What is being asked:
Please reproduce all the data exactly as written and omit the pictures.

Listed records:

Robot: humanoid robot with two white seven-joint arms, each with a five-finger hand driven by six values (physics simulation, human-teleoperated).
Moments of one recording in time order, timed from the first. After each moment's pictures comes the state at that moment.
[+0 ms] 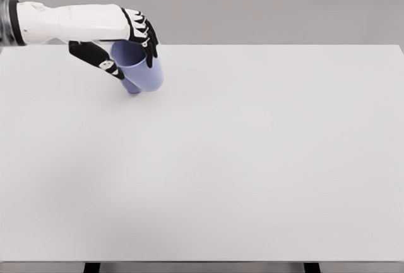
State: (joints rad) left arm -1.16 0.88 -1.00 -1.48 0.17 -0.61 -0.61; right arm -0.02 0.00 -0.04 0.15 0.07 -0.14 0.56
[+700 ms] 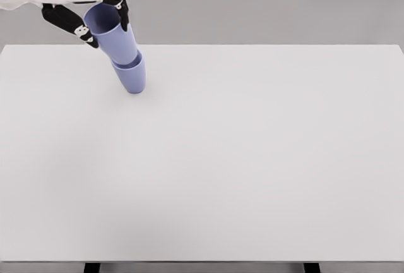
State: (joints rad) left arm -1.32 0.87 -1.12 -1.28 0.19 -0.61 -0.61; right arm -0.02 0.00 -0.04 0.15 0.07 -0.14 0.56
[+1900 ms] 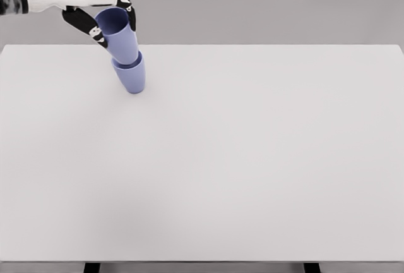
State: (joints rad) left arm -1.31 0.72 -1.13 -1.04 0.09 -0.61 -0.61; right arm -0.02 0.00 -0.04 0.15 0.07 -0.14 0.56
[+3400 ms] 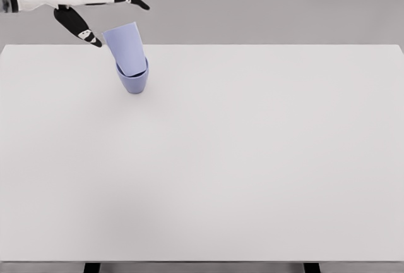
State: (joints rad) left arm -1.31 0.79 -1.12 -1.14 0.11 -0.61 -0.61; right arm -0.02 0.00 -0.04 0.15 0.07 -0.14 0.56
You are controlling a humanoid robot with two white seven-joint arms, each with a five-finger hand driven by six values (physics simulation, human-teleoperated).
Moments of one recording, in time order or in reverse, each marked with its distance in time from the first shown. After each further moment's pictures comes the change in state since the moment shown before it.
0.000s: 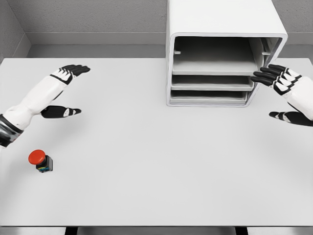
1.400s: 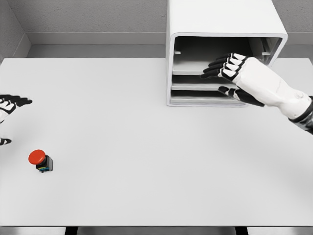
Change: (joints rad) left arm 0.304 0.108 0.449 -0.190 -0.147 -0.002 -0.317; right arm -0.373 0.255 0.230 0.025 0.034 -0.001 0.146
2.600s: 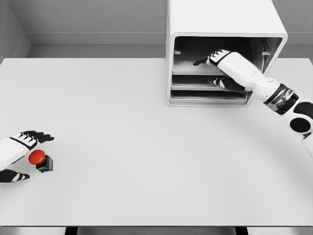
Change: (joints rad) left arm 0.212 0.018 -0.064 -0.074 0.117 0.001 0.000; right arm -0.224 0.188 0.188 0.423 -0.024 0.000 0.015
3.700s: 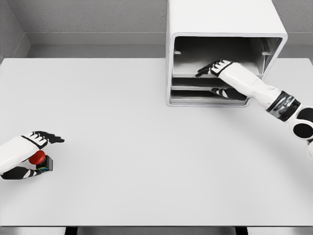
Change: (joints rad) left arm -0.035 0.002 -0.063 -0.002 0.026 0.000 0.000; right arm 0.031 -0.045 0.017 -0.012 -0.002 0.000 0.029
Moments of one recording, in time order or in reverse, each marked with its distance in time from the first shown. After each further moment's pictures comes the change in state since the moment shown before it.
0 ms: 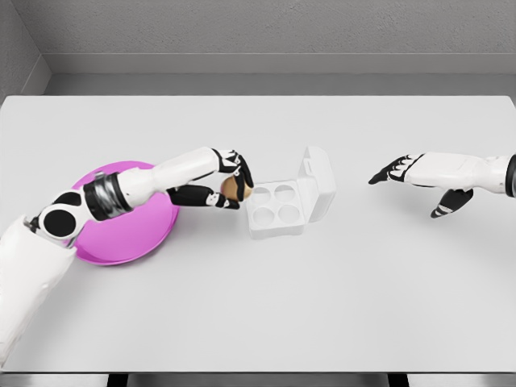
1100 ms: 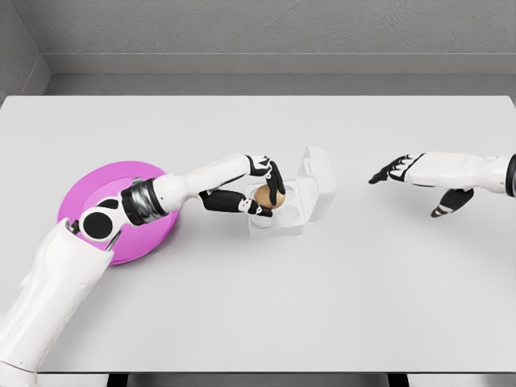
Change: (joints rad) left arm -0.012 -0.115 -0.045 0.073 0.055 0.000 0.000; right arm -0.002 -0.001 0.000 -0.001 0.000 -0.001 0.000
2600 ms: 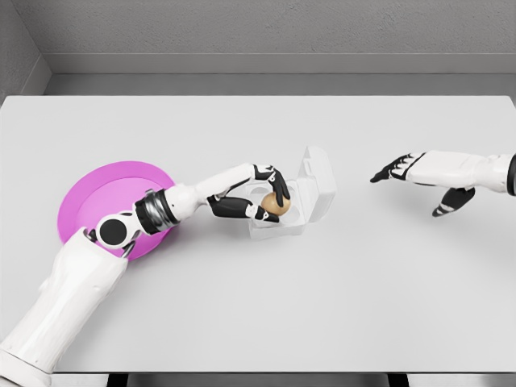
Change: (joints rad) left arm -0.003 -0.048 -0.043 0.128 0.091 0.001 0.000; right arm -0.003 0.001 0.000 0.009 0.000 0.002 0.000
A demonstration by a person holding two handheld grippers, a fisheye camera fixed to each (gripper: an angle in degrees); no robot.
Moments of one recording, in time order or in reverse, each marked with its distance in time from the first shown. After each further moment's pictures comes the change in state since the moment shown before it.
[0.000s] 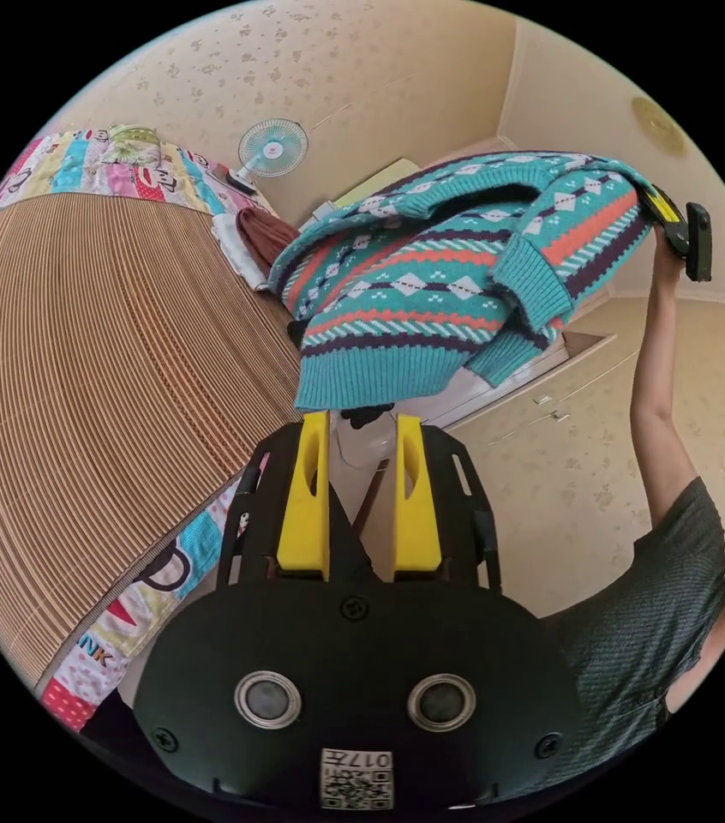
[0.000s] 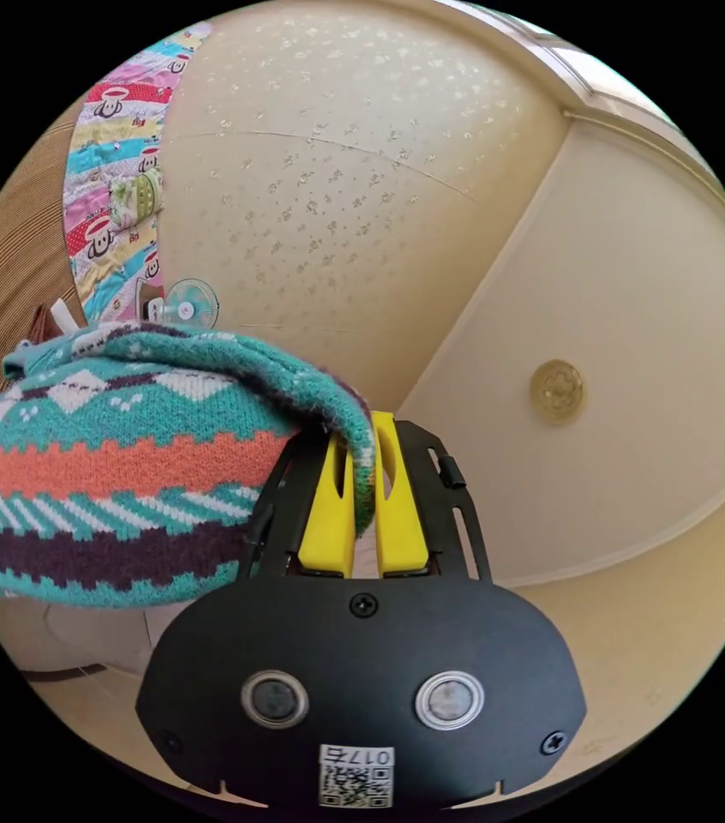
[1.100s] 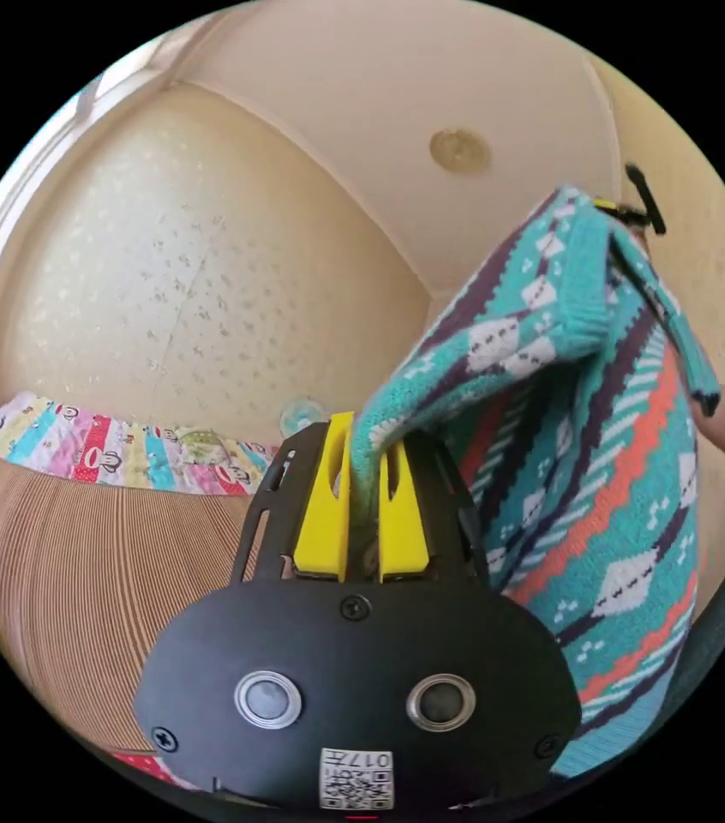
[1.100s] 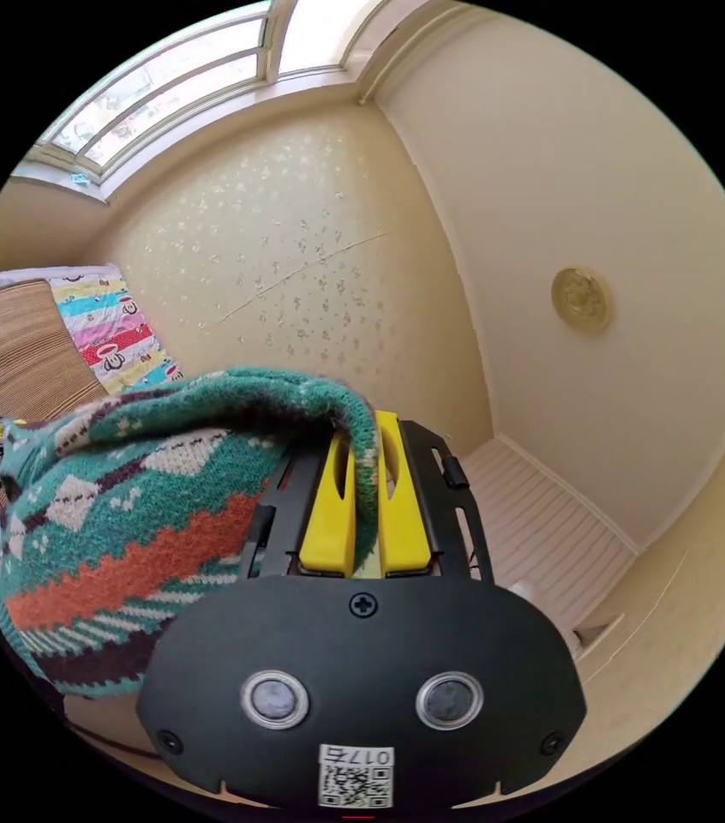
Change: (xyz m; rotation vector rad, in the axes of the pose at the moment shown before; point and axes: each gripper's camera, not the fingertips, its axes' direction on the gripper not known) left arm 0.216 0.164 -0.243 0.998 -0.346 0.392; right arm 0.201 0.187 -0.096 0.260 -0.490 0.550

Completed task:
Robot: humanoid robot with two white seven-joint arms, each with a five-finger hand driven by six values (physics simulation, human-teleoperated).
Moments of one recording in time order, timed from the first. After each moment's pictures comes the state at that moment.
[+0 ms] 
State: (joints rad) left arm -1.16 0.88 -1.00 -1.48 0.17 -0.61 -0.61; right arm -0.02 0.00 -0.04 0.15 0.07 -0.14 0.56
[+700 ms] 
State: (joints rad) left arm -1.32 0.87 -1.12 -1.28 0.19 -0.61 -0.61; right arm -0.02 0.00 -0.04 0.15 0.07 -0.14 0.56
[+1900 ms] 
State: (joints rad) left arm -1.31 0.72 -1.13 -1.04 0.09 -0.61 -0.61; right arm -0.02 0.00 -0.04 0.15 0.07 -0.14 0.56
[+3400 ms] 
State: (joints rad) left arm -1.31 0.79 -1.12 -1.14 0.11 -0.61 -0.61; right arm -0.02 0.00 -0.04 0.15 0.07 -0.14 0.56
You are controlling a humanoid robot with two white seven-joint arms, each with a five-finger hand driven by six values (physics simulation, human-teleoperated).
Moments of one recording, in time order or in reverse, each marked with its distance in time from the first shown. After each further moment's pictures comes the change in state since the moment shown before it.
0.000s: 
1.400s: 
Change: (joints rad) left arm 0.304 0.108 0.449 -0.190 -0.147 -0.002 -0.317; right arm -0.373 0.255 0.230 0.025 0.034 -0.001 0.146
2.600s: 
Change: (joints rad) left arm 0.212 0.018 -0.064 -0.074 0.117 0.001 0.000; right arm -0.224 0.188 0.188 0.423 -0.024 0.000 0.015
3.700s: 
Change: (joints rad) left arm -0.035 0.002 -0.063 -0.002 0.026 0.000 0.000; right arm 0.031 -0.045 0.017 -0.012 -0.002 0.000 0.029
Moments of one recording, in time order or in reverse, each marked with its distance in time from the first shown. After each further moment's pictures comes the change in state since the moment shown before it.
0 ms: 
1100 ms: 
Change: (joints rad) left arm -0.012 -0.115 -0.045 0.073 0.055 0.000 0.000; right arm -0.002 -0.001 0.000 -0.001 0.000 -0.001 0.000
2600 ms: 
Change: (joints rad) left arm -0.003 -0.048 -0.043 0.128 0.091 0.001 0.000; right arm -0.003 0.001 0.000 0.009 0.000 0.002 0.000
A demonstration by a person holding two handheld grippers, a fisheye camera fixed to each (gripper: an angle in degrees); no robot.
Moments of one recording, in time order or in reverse, each marked with its distance in time from the first shown. After each further moment's pictures comes the change in state since the moment shown before it.
[0.000s] 
[0.000s] 
[1.100s] 
[1.100s] 
Change: (xyz m; rotation vector rad, in the axes of the pose at the moment shown before; point and axes: each gripper's camera, not the fingertips, its axes' direction on the gripper not known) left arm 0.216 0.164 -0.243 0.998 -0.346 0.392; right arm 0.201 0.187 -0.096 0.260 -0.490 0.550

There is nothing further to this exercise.